In a recent paper, M. R. Edwards, N. J. Fisch, and J. M. Mikhailova [Phys. Rev. Lett. 116, 015004 (2016)PRLTAO0031-900710.1103/PhysRevLett.116.015004] reported that in electron-positron plasma stimulated Brillouin scattering is drastically enhanced, while stimulated Raman scattering is completely absent. However, when theory was compared to particle-in-cell (PIC) simulations, a discrepancy by at least a factor four appeared. Authors correctly argued that the disparity might be due to the fluid approximation of the low-frequency mode.
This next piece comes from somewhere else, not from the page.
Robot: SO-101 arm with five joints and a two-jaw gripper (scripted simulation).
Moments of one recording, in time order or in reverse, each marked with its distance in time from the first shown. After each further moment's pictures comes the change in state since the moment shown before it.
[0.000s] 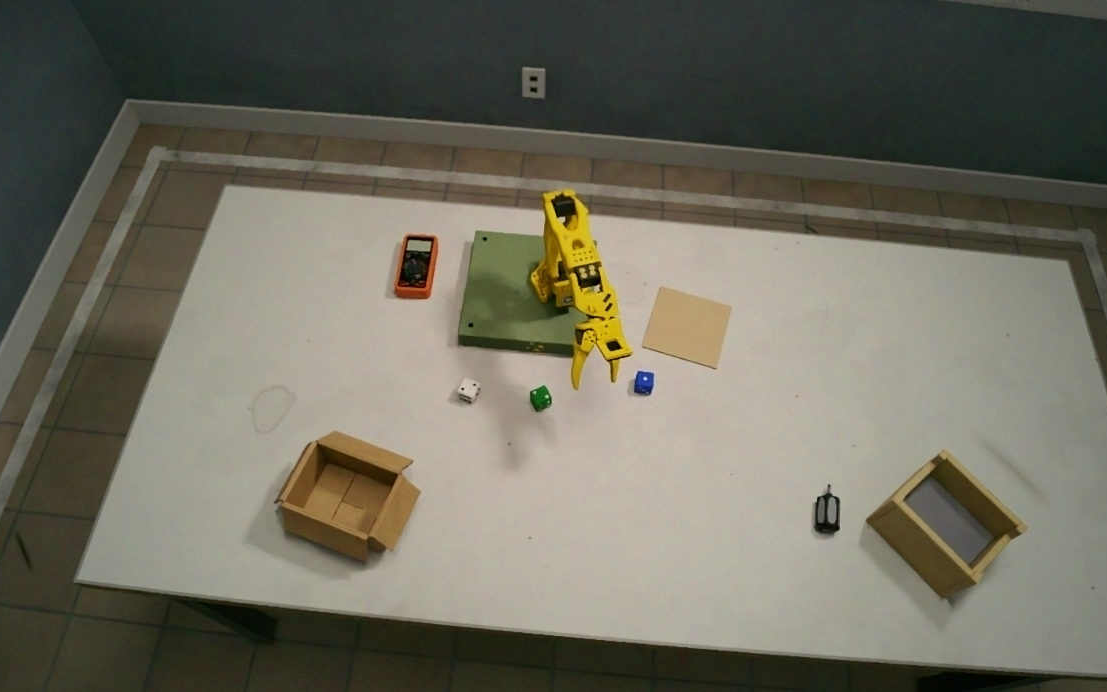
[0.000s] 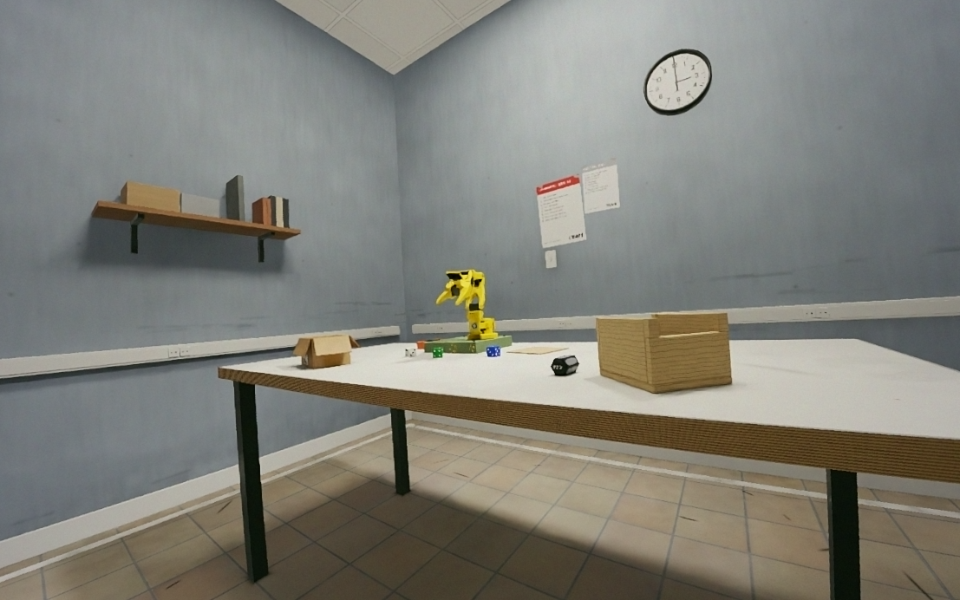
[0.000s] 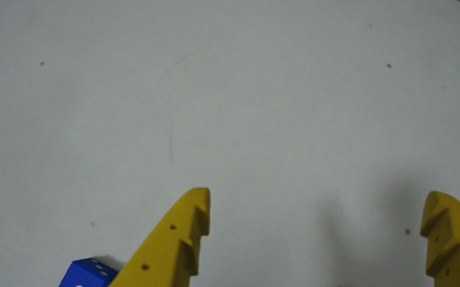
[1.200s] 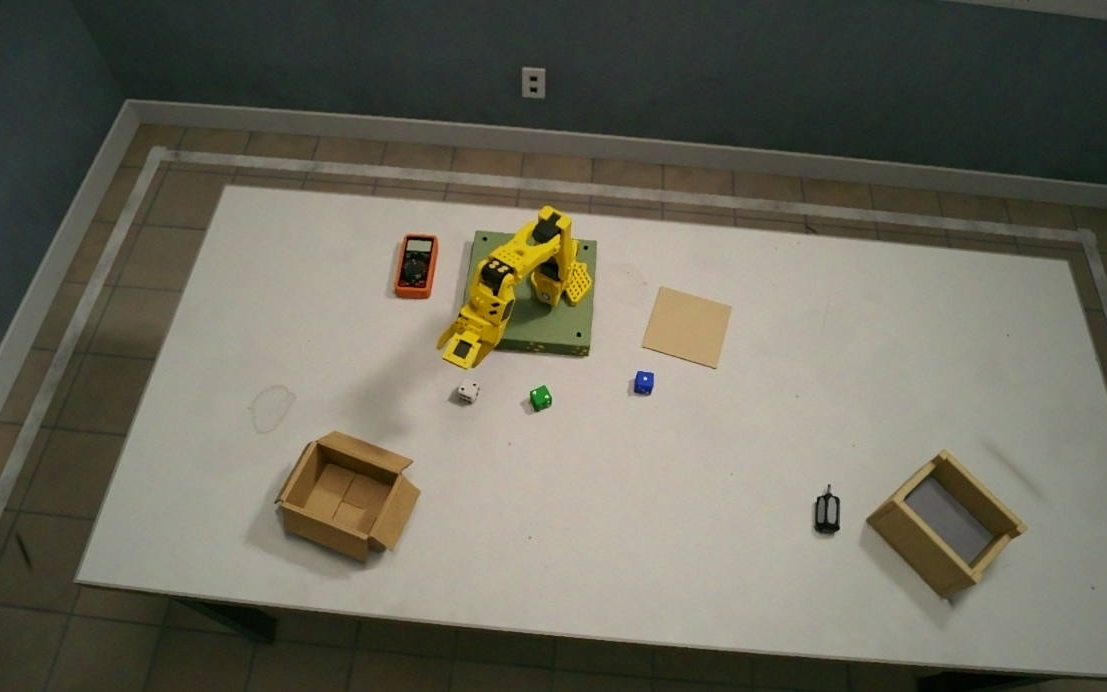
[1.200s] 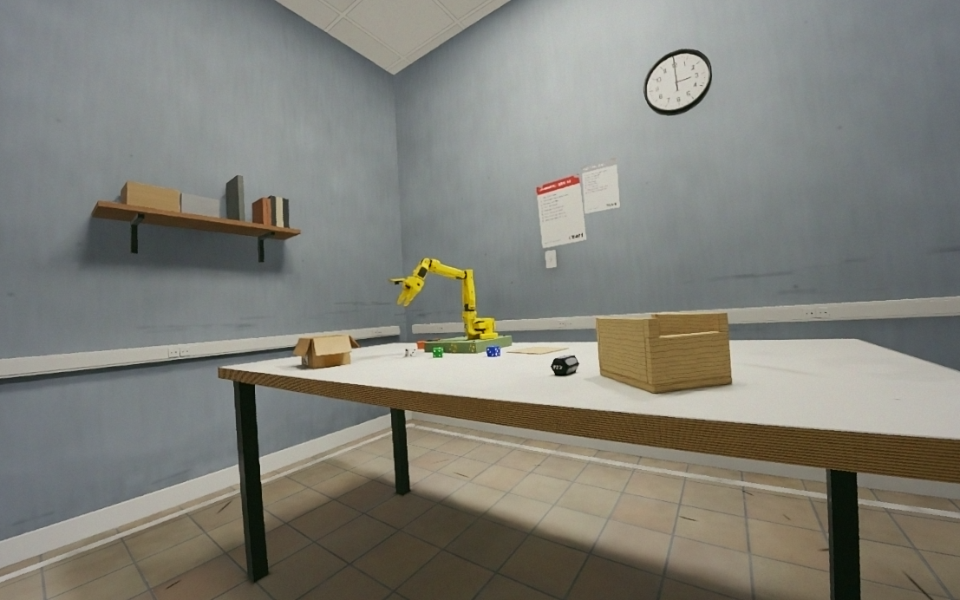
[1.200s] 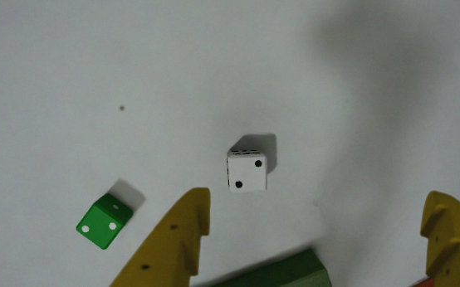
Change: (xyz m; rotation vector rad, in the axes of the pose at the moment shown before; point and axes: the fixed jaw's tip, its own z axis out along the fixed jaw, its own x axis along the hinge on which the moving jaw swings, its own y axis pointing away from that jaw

They noted that a more precise analytic description of the acoustic resonance requires a kinetic approach, which was beyond the scope of the mentioned paper. Here we deliver the so-far-missing kinetic calculation. It shows quite good agreement with the PIC simulations presented in the above-mentioned paper by Edwards et al. The principal result of enhancement of Brillouin scattering and absence of Raman scattering remains valid. The Brillouin enhancement factors depend on electron temperature and background particle density. These dependencies as well as the transition to the well-known behavior of electron-ion plasma are discussed. It is also shown that pulse amplification in electron-positron plasma crosses over to the strong-coupling regime when the pump amplitude becomes large. Then, the fluid approximation becomes acceptable again.